Nurse Colette represents my life — and all the things I have done. All the things I have cared about. All the things that have given me comfort. But now that the bandages are off, it does not look so good. There was a time — not so long ago — I had no regrets. Now I regret almost everything — all the way back to my first choice on my university application at age 17. I have made poor choices for friends, hobbies, education and jobs. I have allowed myself to be influenced by people who did not have my best interests at heart. I have allowed myself to be comforted by watching TV and drinking wine. I have filled dozens of notebooks with writing that no one will ever read.

Life is pretty decent right now. I have a good job that I can do from home. And I live in a nice neighborhood. But I have had a lot of disappointments and sadness along the way. And I have embarrassed myself so frequently without realizing it at the time. I can not think of a single event that does not make me cringe to think about. And on top of all that, despite having been using the internet since the early 1990s, I have become very fearful of being online, something that is almost impossible to avoid now. At least three times a week I am terrorized by fears that one of my accounts/devices has been hacked. Every surprise behavior of my iPhone prompts several hours of research to reassure myself it is either expected behavior or an annoying iOS bug. Unfortunately, my job is in IT, so my newsfeeds are always full of reports of the latest zero-day vulnerabilities and zero-click malware attacks on one platform or another. I am in a permanent state of fear.

I am not one for video games because my hand-eye coordination is lousy and my reactions are too slow. But sometimes I have had puzzle apps on my phone or iPad where I just try to top my best score. Most apps allow you to abandon a game without seeing it through to the end. Once I realize a game has gone off the rails and that I am not going to beat my best score, I tend to abandon the game rather than waste any more time with it. If my life were one of these games, I would probably abandon it and start over.

But I suppose I could put those bandages back on 🤕

5 thoughts on “And then the bandages came off…

  1. I’m sorry you feel like this. I don’t understand exactly how your autism diagnosis got you to this point. Why do you now regret things that you were OK with at the time? It sounds like you made your decisions based on the information you had at the time, which is the right thing to have done, even if you would now handle them differently.

    I don’t see the TV and wine comfort as problematic unless you were indulging to excess. Nor do I see the problem with writing for yourself. What upsets you about them?

    The internet fear sounds like it could be a form of OCD where the obsession is the fear your account has been hacked prompting a checking compulsion.

    Liked by 2 people

    1. Good point. It’s possible the autism diagnosis isn’t what’s driving this. It’s just that I’ve always been able to view my life through a “happy” lens — acknowledging the times that weren’t so good, but finding plenty to be happy about also. I think this is the first time in my life I am experiencing genuine sadness — and so am viewing my life through a different lens. I cannot pinpoint the source of the sadness. Perhaps I’m just soaking up the sadness of the world around me.
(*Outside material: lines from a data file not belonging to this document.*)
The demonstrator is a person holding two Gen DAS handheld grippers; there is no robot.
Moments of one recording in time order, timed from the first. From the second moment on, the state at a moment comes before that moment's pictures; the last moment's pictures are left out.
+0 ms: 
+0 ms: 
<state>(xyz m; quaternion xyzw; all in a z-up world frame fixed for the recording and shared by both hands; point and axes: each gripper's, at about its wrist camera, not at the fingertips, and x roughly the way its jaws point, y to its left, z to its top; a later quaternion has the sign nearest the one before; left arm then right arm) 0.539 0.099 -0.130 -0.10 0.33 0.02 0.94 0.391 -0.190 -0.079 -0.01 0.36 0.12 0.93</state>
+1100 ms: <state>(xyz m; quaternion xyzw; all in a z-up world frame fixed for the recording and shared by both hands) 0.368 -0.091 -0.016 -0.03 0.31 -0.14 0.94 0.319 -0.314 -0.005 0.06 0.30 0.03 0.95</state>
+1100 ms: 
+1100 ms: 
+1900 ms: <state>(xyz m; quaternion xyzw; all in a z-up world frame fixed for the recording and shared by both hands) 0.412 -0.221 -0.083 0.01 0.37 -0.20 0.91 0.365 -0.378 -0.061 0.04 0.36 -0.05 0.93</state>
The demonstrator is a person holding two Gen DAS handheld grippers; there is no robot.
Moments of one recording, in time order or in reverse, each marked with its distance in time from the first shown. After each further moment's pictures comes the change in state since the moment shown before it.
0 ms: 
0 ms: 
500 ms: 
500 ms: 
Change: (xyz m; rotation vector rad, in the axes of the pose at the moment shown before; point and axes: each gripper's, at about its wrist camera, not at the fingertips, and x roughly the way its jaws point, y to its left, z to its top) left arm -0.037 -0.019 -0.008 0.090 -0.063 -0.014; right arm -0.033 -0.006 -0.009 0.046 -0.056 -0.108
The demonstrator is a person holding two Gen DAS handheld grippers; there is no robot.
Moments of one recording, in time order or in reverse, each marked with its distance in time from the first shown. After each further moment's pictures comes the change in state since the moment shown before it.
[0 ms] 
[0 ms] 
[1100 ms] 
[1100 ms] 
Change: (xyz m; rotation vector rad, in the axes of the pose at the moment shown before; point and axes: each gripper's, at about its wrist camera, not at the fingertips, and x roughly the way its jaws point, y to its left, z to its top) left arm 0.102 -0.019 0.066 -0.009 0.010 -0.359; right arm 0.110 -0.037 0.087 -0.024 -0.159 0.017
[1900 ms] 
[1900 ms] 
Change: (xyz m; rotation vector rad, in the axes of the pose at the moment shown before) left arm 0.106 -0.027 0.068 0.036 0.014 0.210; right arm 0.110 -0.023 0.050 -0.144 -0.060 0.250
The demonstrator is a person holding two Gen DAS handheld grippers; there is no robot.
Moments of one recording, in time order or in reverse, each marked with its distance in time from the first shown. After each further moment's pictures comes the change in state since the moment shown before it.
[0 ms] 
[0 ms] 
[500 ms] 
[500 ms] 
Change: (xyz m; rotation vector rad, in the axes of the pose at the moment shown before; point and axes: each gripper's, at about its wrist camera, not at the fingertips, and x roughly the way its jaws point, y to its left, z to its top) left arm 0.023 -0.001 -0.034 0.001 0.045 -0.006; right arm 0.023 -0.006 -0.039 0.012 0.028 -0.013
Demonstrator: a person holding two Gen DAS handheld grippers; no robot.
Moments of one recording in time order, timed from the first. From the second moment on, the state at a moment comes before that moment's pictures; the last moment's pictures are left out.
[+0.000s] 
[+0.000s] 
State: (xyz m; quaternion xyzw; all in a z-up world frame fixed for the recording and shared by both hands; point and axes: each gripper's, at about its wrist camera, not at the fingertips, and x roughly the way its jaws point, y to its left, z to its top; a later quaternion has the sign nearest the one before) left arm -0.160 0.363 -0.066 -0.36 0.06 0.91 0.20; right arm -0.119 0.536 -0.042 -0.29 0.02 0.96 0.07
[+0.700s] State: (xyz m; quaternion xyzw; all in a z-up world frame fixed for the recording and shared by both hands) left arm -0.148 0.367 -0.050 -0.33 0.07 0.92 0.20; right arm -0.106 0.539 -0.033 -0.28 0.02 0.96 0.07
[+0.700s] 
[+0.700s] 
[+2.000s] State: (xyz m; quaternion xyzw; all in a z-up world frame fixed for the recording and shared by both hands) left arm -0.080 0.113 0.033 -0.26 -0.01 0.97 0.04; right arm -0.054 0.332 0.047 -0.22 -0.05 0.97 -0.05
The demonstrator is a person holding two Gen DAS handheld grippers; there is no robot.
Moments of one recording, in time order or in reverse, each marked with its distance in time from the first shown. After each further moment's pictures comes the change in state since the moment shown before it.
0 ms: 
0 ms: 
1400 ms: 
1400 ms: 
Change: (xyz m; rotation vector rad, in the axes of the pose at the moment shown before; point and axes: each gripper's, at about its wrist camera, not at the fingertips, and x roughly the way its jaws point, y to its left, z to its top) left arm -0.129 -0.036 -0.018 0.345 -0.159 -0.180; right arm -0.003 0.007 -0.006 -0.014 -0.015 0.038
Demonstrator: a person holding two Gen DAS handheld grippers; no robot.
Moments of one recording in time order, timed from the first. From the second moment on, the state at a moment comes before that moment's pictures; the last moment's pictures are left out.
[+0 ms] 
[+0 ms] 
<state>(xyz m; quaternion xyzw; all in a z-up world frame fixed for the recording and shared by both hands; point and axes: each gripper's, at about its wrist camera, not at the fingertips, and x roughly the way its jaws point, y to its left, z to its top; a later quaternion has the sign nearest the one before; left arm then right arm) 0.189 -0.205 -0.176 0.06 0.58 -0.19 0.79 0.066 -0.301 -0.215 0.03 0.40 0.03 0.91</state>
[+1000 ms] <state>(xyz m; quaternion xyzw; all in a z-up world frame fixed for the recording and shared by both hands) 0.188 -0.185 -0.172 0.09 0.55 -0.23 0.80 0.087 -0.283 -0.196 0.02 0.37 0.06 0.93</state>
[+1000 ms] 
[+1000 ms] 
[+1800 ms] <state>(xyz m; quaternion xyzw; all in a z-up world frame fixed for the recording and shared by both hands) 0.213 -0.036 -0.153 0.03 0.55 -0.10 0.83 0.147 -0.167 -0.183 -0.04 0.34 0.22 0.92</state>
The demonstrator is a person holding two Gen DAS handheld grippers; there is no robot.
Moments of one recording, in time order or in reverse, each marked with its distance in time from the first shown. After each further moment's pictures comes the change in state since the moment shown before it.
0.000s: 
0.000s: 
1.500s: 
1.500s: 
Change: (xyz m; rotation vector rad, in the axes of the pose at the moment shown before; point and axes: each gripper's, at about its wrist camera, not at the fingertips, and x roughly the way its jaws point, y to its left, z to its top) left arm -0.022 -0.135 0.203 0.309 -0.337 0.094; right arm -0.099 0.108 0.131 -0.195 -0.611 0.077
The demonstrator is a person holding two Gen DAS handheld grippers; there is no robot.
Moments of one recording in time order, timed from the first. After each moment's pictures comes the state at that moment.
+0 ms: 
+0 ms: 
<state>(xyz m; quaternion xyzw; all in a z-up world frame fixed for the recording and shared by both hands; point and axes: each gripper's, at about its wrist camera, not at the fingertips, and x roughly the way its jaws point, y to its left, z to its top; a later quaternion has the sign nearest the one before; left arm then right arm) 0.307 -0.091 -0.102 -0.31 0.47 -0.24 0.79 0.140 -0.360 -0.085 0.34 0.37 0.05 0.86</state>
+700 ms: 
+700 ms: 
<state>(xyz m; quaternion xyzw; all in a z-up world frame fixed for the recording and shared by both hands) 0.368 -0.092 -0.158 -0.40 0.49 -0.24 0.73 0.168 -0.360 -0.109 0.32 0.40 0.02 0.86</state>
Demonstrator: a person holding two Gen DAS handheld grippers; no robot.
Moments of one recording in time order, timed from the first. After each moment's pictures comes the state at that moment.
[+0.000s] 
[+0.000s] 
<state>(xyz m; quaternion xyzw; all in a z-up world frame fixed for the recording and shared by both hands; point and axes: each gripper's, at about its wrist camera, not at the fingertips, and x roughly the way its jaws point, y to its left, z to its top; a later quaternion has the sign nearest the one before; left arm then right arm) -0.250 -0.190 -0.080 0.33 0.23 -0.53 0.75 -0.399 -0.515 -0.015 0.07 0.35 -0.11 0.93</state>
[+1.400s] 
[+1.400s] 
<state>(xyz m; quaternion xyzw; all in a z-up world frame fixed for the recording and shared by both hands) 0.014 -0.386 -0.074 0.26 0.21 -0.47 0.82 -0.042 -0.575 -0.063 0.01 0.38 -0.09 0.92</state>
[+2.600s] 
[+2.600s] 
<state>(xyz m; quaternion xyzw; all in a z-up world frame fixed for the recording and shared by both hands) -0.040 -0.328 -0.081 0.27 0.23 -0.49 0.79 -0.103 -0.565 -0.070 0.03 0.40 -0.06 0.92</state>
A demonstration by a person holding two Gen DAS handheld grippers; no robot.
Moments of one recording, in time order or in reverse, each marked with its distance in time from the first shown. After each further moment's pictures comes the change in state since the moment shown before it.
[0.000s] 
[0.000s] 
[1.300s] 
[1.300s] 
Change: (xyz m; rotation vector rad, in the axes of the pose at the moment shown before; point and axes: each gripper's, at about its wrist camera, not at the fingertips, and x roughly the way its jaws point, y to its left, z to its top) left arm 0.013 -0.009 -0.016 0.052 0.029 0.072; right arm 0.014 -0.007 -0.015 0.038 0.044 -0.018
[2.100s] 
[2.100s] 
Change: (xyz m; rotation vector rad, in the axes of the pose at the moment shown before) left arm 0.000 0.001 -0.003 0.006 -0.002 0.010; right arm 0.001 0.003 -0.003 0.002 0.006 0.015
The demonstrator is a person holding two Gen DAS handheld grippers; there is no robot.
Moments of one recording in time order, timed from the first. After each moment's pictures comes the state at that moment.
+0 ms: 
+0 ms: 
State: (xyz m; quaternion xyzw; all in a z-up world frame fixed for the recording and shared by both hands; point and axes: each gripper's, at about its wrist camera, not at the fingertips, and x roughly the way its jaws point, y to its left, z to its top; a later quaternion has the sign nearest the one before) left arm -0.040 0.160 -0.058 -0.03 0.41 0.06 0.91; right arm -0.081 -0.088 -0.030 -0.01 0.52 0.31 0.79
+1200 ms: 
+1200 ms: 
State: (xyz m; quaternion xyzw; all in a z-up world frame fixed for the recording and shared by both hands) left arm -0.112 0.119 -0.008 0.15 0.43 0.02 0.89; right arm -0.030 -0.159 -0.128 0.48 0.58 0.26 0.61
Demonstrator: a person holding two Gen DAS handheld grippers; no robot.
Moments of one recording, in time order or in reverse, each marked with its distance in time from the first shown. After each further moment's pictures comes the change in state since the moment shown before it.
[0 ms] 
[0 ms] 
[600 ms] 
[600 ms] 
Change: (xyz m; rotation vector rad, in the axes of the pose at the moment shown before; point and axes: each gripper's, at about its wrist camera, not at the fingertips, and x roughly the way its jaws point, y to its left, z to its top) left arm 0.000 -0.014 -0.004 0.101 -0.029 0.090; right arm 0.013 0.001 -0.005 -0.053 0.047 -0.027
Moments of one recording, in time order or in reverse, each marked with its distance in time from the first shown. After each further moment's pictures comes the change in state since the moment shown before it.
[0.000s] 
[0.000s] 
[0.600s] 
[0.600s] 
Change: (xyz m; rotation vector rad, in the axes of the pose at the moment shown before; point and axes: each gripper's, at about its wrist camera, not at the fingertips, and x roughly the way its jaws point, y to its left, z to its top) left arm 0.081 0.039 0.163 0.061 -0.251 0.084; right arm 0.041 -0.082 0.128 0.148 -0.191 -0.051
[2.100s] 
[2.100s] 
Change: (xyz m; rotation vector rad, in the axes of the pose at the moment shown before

      I do have OCD tendencies — but generally just for things where the consequences of not doing things correctly are serious, e.g. leaving heaters on when going out, leaving doors unlocked — and securing internet accounts and devices certainly falls into that. But I don’t have more subjective OCD tendencies. For example, after cleaning the cat’s litter box I am sure to wash my hands before doing anything else. But I don’t feel compelled to wash my hands after cuddling my cat, even if I am about to eat.

      Thank you very much for responding. I appreciate it.

      Liked by 1 person

      1. I think there’s a lot of sadness out there at the moment.

        OCD doesn’t have to be for hygiene or on trivial things. It’s measured by how anxious a thought (e.g. of internet accounts not being safe) makes you and how much you want to relieve the anxiety by doing something else (e.g. compulsive checking).